The electron transport chain of the mitochondria, the non-enzymatic glycosylation reaction, and hexosamine are the major sources of ROS production in cells. Alterations in mitochondrial respiration are reported in both DM and depressive syndromes and may be a non-canonical target of antidepressant treatment (77,78). The β-cells of the pancreas have relatively low expression of the antioxidant enzymes catalase and GP (78). As a result, the pancreas is susceptible to the toxic effects of oxidative stress mechanisms................. Although it may be a strong pronouncement that altered NO signaling is a critical component in the pathophysiology (and somatic complications) of MDD and DM, a persuasive body of evidence indicates that NO may be salient to their pathophysiology.
Taken together, oxidative stress is associated with neuronal endangerment and β-cell toxicity. The oxidative stress-mediated activation of signal transduction pathways may underlie the cytotoxic effects documented in both MDD and DM. Treatment strategies capable of reducing oxidative stress constitute biologically plausible treatment avenues.
For example, antidepressant treatment is associated with a decrease in NO concentration and increase in SOD activity. Moreover, thiazolidinedione (TZD) therapy, indicated for the management of Type II DM, has been documented to reduce markers of pro-inflammation and oxidative stress and increase anti-inflammatory/anti-oxidant activity. Historically, the salutary effects of TZDs were first noted as antioxidants.
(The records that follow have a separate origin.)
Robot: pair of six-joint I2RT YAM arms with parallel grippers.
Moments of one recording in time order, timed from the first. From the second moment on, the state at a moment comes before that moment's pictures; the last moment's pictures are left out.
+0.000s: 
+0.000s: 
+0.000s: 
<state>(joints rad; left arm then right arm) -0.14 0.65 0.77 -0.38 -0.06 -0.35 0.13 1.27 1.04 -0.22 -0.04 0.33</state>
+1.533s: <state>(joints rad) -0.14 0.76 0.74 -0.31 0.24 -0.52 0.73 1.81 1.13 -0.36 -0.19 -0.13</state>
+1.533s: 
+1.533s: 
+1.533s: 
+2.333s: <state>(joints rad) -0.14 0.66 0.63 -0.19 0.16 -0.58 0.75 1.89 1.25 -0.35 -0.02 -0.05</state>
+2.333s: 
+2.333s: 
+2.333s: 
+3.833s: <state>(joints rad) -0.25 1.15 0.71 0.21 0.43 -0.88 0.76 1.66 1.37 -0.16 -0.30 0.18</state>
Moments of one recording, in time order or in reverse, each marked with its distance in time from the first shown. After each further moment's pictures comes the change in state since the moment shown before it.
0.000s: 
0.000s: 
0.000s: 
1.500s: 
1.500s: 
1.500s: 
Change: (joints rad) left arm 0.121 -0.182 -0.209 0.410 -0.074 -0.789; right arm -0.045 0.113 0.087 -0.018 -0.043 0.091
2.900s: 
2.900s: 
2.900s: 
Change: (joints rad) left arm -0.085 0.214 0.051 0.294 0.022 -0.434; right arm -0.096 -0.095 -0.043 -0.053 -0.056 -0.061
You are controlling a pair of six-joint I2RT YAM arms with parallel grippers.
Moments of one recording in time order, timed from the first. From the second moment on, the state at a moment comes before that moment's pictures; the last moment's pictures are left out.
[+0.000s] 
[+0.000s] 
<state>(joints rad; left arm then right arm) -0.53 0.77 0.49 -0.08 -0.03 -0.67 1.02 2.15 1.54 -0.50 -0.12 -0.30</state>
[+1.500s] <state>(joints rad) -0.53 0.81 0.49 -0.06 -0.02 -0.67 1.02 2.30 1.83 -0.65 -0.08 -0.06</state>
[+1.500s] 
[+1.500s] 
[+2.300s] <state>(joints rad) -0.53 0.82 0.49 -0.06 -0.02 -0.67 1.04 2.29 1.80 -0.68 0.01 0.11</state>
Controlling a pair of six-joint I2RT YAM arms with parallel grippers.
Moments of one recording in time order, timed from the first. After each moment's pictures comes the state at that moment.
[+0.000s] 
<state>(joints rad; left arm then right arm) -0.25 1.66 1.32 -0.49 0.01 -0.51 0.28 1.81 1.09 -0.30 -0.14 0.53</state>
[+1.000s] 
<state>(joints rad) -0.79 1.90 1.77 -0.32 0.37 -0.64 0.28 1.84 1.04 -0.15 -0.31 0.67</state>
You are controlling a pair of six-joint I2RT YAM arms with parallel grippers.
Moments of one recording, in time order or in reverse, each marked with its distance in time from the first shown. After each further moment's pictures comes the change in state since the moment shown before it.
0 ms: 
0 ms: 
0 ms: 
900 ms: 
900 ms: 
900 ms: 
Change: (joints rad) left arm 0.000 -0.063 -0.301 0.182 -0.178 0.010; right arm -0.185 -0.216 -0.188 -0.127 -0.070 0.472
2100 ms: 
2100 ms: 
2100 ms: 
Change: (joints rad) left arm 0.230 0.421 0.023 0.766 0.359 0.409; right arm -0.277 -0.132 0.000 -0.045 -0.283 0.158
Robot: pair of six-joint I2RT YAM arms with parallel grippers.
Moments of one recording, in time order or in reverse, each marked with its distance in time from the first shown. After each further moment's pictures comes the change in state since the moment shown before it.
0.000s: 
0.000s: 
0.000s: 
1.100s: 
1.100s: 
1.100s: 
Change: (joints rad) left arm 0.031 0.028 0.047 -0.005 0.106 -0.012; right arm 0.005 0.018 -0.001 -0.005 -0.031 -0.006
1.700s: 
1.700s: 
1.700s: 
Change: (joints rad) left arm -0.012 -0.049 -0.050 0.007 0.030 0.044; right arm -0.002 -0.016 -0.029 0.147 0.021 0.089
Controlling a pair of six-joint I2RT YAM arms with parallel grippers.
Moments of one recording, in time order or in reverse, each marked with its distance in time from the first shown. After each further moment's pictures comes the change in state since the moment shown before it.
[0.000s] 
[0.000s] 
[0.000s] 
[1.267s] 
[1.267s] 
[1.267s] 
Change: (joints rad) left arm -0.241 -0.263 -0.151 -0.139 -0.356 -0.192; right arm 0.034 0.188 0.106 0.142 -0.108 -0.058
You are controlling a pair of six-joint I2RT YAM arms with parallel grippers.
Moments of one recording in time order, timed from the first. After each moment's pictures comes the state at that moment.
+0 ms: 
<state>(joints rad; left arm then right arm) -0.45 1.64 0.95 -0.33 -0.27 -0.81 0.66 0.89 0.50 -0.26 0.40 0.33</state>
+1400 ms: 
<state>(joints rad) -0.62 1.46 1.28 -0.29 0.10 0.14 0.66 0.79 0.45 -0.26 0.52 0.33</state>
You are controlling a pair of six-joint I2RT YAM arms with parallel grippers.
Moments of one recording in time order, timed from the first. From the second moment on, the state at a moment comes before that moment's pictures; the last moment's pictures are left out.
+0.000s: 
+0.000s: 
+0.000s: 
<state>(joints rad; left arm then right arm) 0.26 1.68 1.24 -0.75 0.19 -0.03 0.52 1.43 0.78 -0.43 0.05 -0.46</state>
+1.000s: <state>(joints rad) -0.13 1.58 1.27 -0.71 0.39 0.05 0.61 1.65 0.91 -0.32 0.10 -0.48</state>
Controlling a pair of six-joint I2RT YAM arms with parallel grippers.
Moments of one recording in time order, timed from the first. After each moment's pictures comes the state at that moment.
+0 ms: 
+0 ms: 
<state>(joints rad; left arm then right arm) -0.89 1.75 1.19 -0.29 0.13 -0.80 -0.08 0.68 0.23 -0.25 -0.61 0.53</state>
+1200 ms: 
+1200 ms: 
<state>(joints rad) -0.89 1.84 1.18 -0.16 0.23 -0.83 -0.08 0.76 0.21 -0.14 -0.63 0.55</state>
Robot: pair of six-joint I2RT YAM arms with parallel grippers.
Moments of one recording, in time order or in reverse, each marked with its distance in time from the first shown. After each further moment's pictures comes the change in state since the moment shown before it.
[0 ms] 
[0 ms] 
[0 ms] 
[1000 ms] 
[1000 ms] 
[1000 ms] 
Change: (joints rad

As a possible proof of concept, TZD therapy has been reported to enhance cognitive function in patients with Alzheimer's disease (
5).

HERE AND ELSEWHERE THERE ARE CAUSAL LINKS BETWEEN CORTISOL, DEPRESSION, AND THE METABOLIC SYNDROME.

Glucocorticoid Signaling
Glucocorticoids are counter-regulatory hormones which exert an obverse effect on insulin action (7). The primary role of glucocorticoids and other counter-regulatory hormones are to initiate and sustain a rise in blood glucose in response to stress. The mechanisms involved include gluconeogenesis, glycogenolysis, lipolysis, and inhibition of peripheral glucose transport and utilization (7).
Persons with mood disorders exhibit a high prevalence of Hypothalmic-pituitary-adrenal axis (HPA-axis) disturbances, notably persons with bipolar disorder and psychotic unipolar depression (82). Neuroendocrine studies have shown that up to half of depressed patients are Dexamethasone Suppression Test (DST) non-suppressors (82). These results indicate that mood disorders are associated with disturbances in negative feedback of the HPA-axis. Moreover, post-mortem studies provide evidence of reduced glucocorticoid receptor mRNA expression in post-mortem brain tissue samples from patients with bipolar disorder (83).
It is also reported that there is a direct correlation between peripheral cortisol levels and the severity of depressive symptoms and neurocognitive deficits (84). The hippocampus is a hormonally sensitive organ highly endowed with glucocorticoid receptors (GR). It is hypothesized that the link between HPA dysfunction and somatic toxicity in depression (i.e., allostatis) is mediated through neuronal GR within the hippocampus and other tissues throughout the body.
Taken together, mood disorders are characterized by abnormalities in biomarkers of inflammation, cellular respiration, excitotoxicity, and glucocorticoid signaling which alone, or together, may mediate the effects on neuronal integrity and function. The anti-oxidant effects of TZDs suggest a potential role in altering the neurotoxic biological effects of stress systems on neuronal structure and function.